*** Data shown Section Begins ***

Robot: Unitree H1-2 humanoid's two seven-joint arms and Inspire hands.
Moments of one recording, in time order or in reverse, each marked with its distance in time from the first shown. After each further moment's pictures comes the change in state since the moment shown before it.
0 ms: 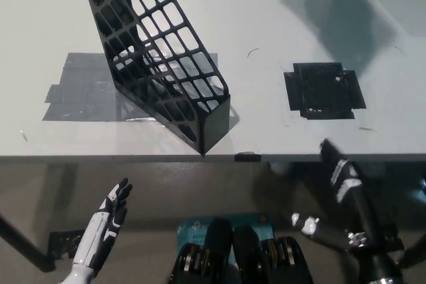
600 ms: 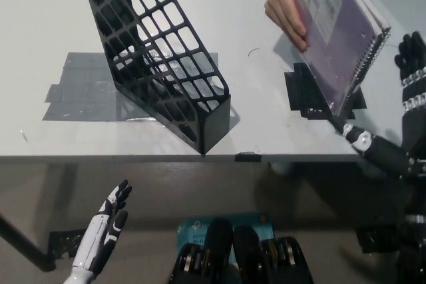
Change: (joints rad) left_arm 0.005 0.013 -0.025 0.001 0.014 -0.017 0.033; right_arm -0.239 0.003 -0.157 -0.137 0.004 0.041 -0.053
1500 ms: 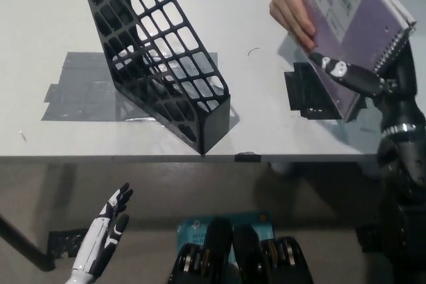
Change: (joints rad) left_arm 0.006 0.012 -0.015 0.000 0.001 -0.001 0.002; right_arm -0.353 -0.055 -0.025 0.433 0.050 0.168 -0.002
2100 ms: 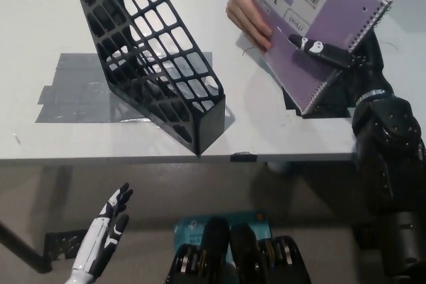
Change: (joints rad) left_arm -0.002 0.001 0.000 0.000 -0.001 0.000 0.000; right_arm -0.170 0.011 -0.052 0.373 0.090 0.014 -0.022
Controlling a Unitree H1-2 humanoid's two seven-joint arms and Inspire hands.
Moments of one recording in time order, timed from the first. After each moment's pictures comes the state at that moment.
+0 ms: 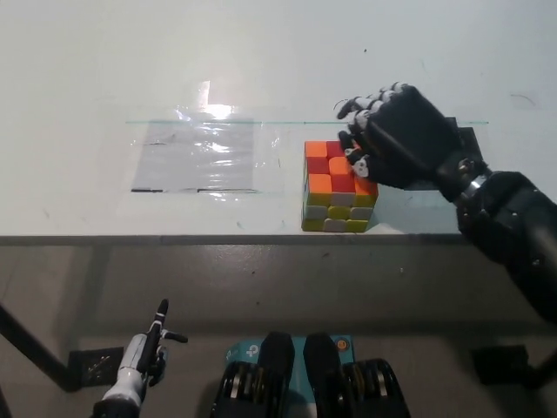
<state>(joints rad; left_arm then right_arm) -0.51 0.14 0.01 1.39 0.01 -0.44 0.11 -0.82 -0.39 0.52 0.46 -0.96 -0.36 -0.27</state>
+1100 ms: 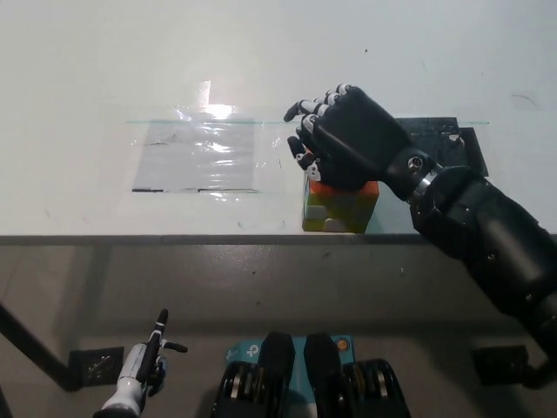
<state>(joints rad) -0.49 0.14 0.00 1.39 0.01 -0.44 0.11 -0.85 -0.31 0.53 0.48 -0.99 -0.38 -0.24</state>
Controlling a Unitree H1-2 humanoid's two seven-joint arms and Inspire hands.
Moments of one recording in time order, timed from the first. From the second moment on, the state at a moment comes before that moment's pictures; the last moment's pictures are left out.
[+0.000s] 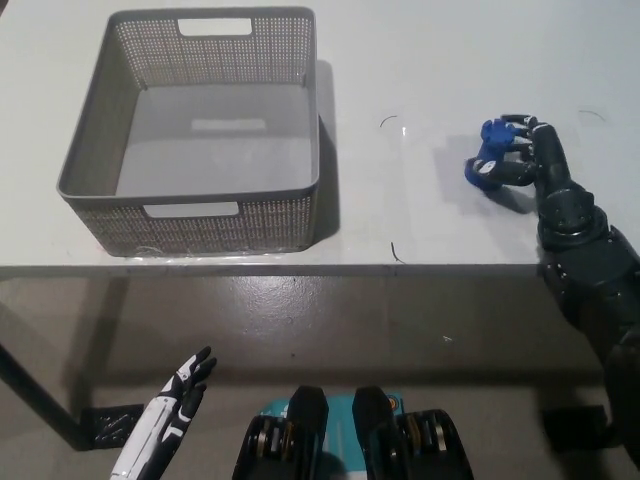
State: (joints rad) left_arm 0.09 0.21 -0.08 0.04 0.12 -0.22 -0.10; right_arm -1.06 -0.18 -0.04 1.39 -0.17 -0.17 -0.24
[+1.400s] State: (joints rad) left_arm 0.08 0.21 -0.08 0.04 0.13 -0.21 -0.10; right_arm -1.18 -0.01 0.00 1.12 -0.10 -0.27 -0.35
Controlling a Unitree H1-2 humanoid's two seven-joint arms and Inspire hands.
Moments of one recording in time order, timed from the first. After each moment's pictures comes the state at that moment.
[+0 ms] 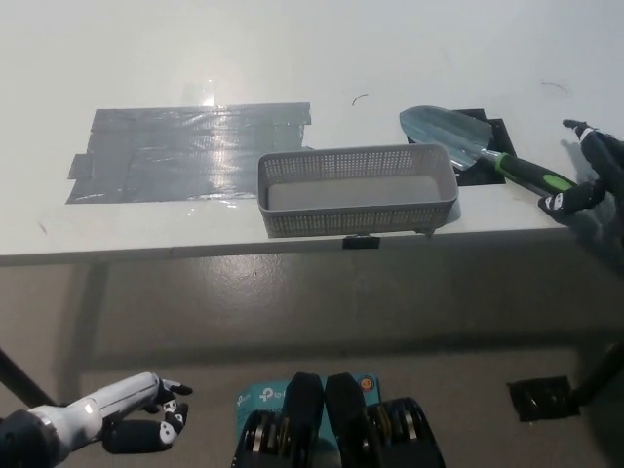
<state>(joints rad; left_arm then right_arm) -0.15 0.37 0.03 -0.33 0.69 0.46 -1.13 -0.84 -0.45 0.30 0.78 -0.57 0.20 0.16</state>
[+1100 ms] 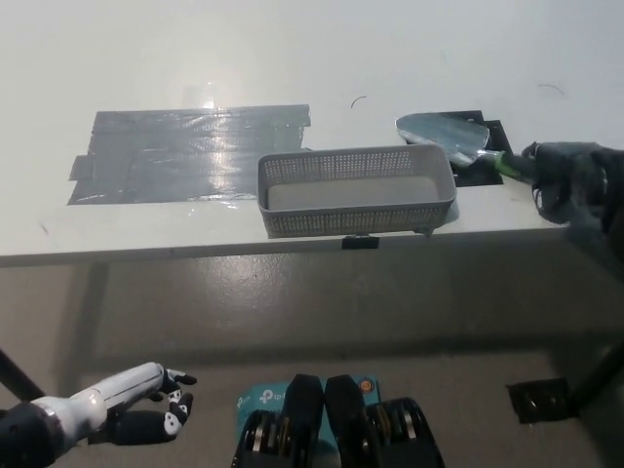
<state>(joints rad) -0.17 0.37 0.02 -0.34 0.70 0.46 -1.13 -1.10 -0.40 0.72 1.12 -0.67 0.19 0.43</state>
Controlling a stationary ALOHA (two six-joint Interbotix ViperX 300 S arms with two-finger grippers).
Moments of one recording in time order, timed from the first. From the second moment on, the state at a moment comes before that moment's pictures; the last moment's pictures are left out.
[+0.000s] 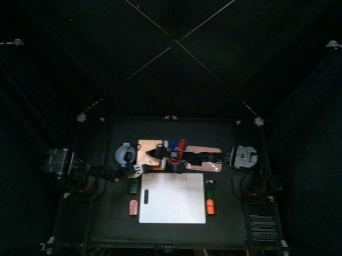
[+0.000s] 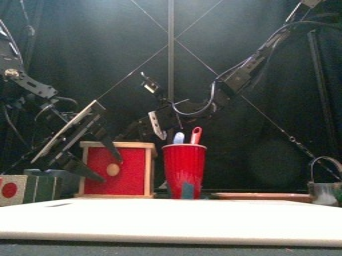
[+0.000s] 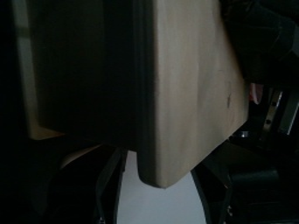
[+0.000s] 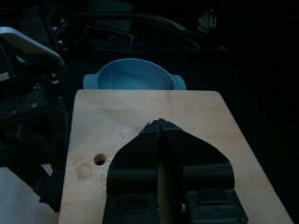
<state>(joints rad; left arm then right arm) 0.00 -0.01 1.06 -0.87 -0.59 -0.75 -0.29 0.43 0.28 -0.26 -0.47 0.00</state>
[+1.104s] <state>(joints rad) -0.05 -0.06 1.05 -0.86 -0.41 -0.76 -0.28 0.42 0.28 -0.26 -0.44 0.00</state>
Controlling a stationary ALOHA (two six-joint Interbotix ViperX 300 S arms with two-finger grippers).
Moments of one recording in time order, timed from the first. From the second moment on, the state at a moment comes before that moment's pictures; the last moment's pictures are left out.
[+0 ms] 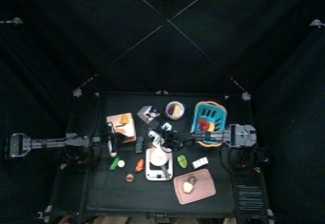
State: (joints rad) left arm 0.29 -0.73 1.36 0.14 -0.33 -0.28; right arm -0.17 0.28 0.21 -0.41 0.45 0.73
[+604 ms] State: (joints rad) left arm 0.29 -0.73 1.36 0.14 -0.33 -0.28; right arm -0.20 0.33 0.20 -0.46 0.44 0.74
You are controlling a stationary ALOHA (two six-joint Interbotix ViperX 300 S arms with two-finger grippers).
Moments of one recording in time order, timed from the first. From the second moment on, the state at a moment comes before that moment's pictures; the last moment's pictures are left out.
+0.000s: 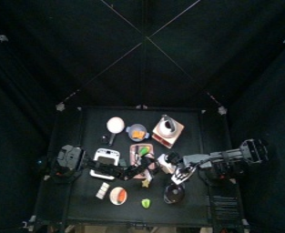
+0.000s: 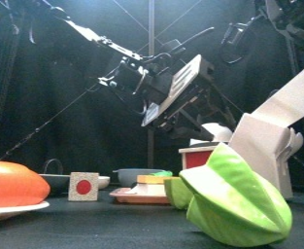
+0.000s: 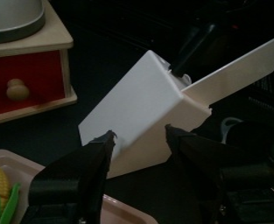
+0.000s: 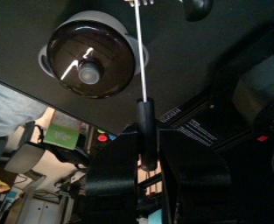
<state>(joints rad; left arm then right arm) -0.18 0.40 0.34 -1.03 -0.69 0.52 0.10 -0.29 0.43 0.21 1.50 0.97</state>
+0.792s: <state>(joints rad) -0.15 0.45 0.29 -1.08 -0.73 0.52 0.09 -0.29 0.43 0.22 1.50 0.97</state>
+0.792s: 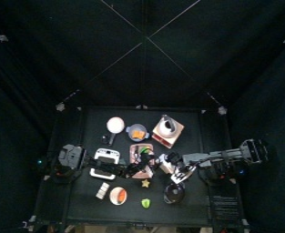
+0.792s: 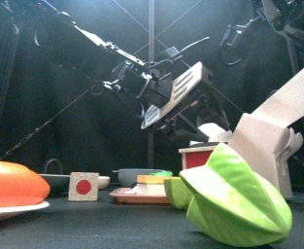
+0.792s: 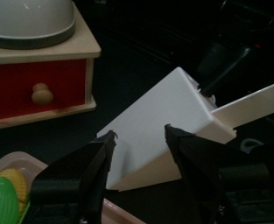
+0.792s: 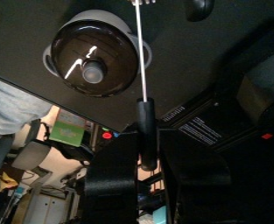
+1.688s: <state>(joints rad) -0.15 0.46 0.28 -1.09 -0.72 0.52 0.03 -0.28 0.39 0.20 1.45 0.97</state>
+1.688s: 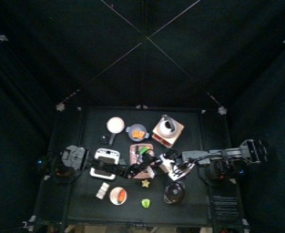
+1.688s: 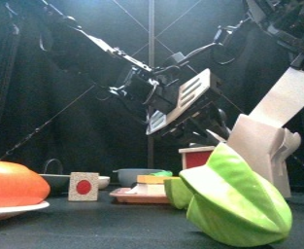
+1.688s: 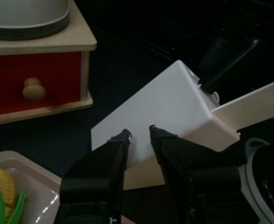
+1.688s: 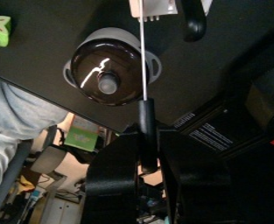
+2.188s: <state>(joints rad) -0.15 0.46 0.28 -1.09 -0.72 0.52 0.02 -0.29 0.42 0.07 1.31 0.97</state>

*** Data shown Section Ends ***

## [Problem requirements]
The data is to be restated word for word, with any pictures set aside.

## [Response for this exercise]
Robot: Unitree H1-2 humanoid's two seven-joint arms and Inspire hands.
Moments of one recording, in time order or in reverse, each marked with its distance in time from the first shown. After each further moment's pictures comes the change in state since the moment shown before it.
0 ms: 
600 ms: 
Change: (joints rad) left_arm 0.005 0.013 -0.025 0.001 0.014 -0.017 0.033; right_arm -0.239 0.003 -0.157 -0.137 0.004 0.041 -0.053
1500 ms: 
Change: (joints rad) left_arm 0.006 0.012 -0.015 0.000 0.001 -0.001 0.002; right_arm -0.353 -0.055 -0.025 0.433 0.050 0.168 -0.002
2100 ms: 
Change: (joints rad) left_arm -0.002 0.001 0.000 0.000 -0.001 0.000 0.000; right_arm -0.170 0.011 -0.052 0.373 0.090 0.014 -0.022
Controlling a Unitree H1-2 humanoid's two seven-joint arms and Inspire hands.
Moments of one recording in time order, timed from the first. After each moment's pictures comes the state at that moment.
+0 ms: 
<state>(joints rad; left_arm then right_arm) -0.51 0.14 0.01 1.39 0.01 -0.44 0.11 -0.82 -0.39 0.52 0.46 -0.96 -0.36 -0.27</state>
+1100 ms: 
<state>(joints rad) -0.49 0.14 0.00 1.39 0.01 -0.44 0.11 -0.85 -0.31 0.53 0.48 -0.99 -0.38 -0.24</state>
Controlling a Unitree H1-2 humanoid's two seven-joint arms and Inspire hands.
Moments of one recording in time order, timed from the first. From the second moment on, the state at a moment comes before that moment's pictures; the last moment's pictures are left out.
[+0.000s] 
State: (joints rad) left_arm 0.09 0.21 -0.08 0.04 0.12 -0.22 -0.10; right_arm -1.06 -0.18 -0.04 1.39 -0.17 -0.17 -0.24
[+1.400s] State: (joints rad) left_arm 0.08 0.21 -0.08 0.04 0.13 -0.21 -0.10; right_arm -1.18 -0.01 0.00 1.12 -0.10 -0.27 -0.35
Controlling a Unitree H1-2 humanoid's two seven-joint arms and Inspire hands.
Moments of one recording in time order, timed from the first. After each moment's pictures comes the state at that moment.
[+0 ms] 
<state>(joints rad; left_arm then right_arm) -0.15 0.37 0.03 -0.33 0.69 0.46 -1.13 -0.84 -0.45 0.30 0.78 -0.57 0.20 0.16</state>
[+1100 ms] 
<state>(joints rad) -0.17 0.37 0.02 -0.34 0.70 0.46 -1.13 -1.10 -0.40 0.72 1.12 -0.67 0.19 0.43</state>
Controlling a stationary ALOHA (two six-joint Interbotix ViperX 300 S arms with two-finger grippers).
Moments of one recording in time order, timed from the first. From the second moment on, the state at a moment comes before that moment's pictures; the last moment's pictures are left out.
[+0.000s] 
[+0.000s] 
[+0.000s] 
[+0.000s] 
<state>(joints rad; left arm then right arm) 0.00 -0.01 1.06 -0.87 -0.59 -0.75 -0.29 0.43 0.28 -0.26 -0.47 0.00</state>
[+1.104s] <state>(joints rad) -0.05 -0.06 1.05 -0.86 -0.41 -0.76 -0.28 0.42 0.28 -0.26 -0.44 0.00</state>
Controlling a stationary ALOHA (two six-joint Interbotix ViperX 300 S arms with two-finger grippers).
Moments of one recording in time order, timed from the first. From the second moment on, the state at a moment comes before that moment's pictures; the last moment's pictures are left out.
[+0 ms] 
State: (joints rad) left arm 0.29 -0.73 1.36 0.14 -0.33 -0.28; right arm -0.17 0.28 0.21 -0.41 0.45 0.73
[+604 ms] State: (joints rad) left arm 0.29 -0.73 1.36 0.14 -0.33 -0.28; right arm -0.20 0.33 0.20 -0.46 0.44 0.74
You are controlling a stationary ALOHA (two six-joint Interbotix ViperX 300 S arms with two-finger grippers).
Moments of one recording in time order, timed from the first. From the second moment on, the state at a moment comes before that moment's pictures; the last moment's pictures are left out.
+0.000s: 
+0.000s: 
+0.000s: 
+0.000s: 
<state>(joints rad; left arm then right arm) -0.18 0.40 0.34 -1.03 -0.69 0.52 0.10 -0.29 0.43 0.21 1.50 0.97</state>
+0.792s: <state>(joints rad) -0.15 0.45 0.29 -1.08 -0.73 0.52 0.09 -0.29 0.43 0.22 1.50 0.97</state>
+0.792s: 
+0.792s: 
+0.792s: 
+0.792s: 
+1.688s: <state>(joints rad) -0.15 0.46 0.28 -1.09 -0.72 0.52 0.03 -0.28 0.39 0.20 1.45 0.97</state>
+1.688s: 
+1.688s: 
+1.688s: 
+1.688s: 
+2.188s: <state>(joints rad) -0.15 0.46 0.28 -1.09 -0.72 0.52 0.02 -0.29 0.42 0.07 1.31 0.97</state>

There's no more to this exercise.